There are many ways of completing this matrix, but we focus here on completing the matrix with a **latent factor model**. Explaining the details of this method goes too far for this blog post, but we encourage you to watch this excellent **Stanford tutorial**.

In short, the goal of the latent factor model is to estimate the user-item matrix through a product of two (smaller) matrixes, the first of which has the same number of rows as users, and a number of columns representing "latent features".

The second matrix has the same number of columns as there are items, and the latent features now encoded over the rows. A perfect estimate of the original user-item matrix is impossible through this decomposition, but we try to construct the two matrixes so that their product comes as close as possible to the original. Their latent features then encode a decomposed, compact representation of the original information.

**What are these latent features (or hidden characteristics)?** What do they represent?

That is hard to say as they are chosen through an optimization process.

Recall that the latent features are constructed in such a way such that the product of the latent feature matrices is as close as possible to the complete matrix. Or, in other words, the latent features are chosen in such a way that the information loss going from the complete user-item matrix to approximation with two smaller latent feature matrices is as small as possible. The graph below visualizes the values of the first two latent features for each female first name item:

By visually inspecting this graph, we do observe that "similar" names are positioned close to each other in this new latent feature space:

- French names, such as (Camille, Alic, Amelie) seem to have low values for latent feature 2;
- Very Flemish names (Fien, Fenne, Nore, Janne) seem to have high values for latent feature 2 and high values for latent feaure 1;
- Short names (Lia, Liz, Lou) seem to have low values for latent feature 1 and high values for latent features 2.

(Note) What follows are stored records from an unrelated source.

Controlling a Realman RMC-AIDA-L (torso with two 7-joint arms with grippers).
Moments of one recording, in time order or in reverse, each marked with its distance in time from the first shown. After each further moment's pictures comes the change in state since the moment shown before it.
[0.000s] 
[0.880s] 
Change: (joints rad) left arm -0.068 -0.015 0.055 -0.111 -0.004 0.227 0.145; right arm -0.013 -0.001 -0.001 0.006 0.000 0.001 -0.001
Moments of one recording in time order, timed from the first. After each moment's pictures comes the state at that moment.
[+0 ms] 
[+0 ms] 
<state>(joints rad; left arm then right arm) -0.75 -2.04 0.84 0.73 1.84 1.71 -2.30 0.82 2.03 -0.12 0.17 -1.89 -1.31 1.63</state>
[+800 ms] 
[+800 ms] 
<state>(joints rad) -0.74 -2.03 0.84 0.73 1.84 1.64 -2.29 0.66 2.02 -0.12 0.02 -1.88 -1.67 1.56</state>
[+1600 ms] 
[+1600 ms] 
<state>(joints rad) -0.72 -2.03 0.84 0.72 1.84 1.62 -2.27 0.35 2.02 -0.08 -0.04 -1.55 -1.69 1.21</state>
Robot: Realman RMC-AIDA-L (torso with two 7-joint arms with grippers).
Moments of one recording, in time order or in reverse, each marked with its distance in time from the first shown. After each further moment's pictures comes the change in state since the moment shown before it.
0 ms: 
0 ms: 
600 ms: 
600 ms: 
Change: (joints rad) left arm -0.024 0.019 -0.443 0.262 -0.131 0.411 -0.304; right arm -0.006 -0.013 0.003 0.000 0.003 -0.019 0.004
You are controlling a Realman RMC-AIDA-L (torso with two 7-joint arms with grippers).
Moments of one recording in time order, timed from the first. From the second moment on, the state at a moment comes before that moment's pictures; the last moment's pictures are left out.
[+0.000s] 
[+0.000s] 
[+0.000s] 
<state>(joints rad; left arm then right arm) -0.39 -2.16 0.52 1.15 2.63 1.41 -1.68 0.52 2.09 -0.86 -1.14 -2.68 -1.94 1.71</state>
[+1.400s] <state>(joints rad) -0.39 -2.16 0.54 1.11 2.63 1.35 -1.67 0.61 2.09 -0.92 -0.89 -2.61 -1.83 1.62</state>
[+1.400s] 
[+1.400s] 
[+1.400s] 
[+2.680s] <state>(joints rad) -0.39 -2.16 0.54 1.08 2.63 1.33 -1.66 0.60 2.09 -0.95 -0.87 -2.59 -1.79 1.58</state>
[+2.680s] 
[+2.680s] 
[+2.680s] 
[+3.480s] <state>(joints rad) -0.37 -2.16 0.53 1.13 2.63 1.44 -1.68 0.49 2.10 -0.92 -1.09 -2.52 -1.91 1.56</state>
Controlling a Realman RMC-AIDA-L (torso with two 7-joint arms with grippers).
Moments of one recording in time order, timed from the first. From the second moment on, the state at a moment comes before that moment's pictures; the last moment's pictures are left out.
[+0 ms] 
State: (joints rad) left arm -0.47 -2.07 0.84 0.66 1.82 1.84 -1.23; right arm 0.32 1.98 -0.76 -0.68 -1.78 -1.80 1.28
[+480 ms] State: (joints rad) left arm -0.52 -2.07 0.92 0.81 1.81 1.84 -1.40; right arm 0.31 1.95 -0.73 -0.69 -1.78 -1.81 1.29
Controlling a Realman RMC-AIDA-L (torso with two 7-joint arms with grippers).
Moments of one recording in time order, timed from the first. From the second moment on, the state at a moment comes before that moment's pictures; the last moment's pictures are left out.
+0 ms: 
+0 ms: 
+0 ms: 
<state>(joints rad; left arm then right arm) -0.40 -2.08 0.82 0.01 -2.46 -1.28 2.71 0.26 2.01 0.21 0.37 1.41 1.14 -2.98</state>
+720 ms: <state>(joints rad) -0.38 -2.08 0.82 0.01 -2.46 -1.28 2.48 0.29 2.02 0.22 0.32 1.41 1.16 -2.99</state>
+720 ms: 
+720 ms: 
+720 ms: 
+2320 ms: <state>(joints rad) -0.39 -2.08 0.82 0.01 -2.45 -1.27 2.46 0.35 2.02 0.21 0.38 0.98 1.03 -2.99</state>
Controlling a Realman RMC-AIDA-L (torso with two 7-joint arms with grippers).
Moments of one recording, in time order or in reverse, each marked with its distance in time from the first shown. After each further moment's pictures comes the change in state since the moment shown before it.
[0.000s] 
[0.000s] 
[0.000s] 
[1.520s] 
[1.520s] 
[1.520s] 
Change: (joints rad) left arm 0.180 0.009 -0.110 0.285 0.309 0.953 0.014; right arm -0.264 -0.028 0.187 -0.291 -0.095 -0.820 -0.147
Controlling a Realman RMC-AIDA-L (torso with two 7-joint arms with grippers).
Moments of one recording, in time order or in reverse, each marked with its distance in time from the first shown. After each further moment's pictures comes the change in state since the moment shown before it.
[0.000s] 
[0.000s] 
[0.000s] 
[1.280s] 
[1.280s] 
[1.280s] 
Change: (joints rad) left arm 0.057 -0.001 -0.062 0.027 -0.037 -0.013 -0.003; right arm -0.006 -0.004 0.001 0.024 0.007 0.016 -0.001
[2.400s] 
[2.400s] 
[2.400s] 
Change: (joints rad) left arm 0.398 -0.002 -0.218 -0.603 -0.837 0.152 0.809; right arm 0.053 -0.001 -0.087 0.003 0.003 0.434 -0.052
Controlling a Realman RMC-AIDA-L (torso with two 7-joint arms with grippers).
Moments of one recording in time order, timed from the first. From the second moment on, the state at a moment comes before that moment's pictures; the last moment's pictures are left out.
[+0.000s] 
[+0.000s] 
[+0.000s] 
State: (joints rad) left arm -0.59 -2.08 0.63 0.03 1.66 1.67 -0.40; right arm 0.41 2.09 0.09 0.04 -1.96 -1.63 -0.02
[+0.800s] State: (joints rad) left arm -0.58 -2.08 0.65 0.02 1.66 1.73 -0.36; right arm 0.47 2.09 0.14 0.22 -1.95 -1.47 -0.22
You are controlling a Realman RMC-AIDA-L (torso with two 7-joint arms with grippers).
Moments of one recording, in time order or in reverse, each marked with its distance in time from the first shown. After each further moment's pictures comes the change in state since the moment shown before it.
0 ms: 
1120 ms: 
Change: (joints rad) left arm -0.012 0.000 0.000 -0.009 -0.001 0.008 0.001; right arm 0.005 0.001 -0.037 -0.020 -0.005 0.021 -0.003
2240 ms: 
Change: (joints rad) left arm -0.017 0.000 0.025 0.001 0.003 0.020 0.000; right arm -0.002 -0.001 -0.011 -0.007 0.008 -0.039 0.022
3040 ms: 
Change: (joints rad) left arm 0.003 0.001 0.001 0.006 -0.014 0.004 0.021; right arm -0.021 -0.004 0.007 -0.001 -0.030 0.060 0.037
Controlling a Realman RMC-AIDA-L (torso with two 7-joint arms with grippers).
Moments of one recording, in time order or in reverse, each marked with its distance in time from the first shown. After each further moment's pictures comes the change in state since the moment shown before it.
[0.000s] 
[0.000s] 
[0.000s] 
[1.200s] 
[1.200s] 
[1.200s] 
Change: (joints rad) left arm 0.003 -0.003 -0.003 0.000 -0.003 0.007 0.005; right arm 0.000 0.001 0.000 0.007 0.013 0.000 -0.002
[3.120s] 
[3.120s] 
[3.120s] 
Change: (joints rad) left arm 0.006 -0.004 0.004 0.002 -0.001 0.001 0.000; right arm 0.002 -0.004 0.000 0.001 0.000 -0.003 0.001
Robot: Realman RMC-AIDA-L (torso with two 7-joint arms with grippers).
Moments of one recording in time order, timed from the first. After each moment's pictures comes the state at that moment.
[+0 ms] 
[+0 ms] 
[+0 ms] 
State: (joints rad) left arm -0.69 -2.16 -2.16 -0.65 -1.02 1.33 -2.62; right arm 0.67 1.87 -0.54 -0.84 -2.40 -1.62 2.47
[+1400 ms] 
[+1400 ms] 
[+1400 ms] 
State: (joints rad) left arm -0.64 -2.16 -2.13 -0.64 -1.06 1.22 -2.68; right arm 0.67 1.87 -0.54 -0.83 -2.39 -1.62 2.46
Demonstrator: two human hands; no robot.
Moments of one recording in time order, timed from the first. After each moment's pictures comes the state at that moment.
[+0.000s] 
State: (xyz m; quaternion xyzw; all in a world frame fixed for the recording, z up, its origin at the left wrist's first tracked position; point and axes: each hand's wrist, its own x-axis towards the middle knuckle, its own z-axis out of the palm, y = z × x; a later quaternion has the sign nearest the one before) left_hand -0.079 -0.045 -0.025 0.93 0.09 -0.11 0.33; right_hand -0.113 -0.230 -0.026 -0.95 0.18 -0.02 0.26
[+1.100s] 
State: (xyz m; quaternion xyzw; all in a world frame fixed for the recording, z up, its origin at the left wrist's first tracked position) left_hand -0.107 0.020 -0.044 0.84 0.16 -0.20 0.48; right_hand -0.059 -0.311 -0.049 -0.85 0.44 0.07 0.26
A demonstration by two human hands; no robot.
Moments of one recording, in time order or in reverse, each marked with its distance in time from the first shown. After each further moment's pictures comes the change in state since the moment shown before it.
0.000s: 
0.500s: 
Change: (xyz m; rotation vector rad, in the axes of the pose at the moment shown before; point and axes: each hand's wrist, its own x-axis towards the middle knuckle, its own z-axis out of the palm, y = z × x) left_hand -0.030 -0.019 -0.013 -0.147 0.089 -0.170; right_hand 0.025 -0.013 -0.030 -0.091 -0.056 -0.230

We believe this is magical. Although for us humans it is logical that the name Juliette is close to Estelle and Celeste, it seems odd that an algorithm can understand this subjective taste. But this is exactly what happend : **the algorithm understood the subjective taste present in the original ratings of all our users**, and was able to extract similarities between first names purely based on the clicks of users on our website.

These latent features help us to do two things: improve the accuracy of the predictions and setting up a sampling scheme for the multiple-choice questions. More on that in a later blog post.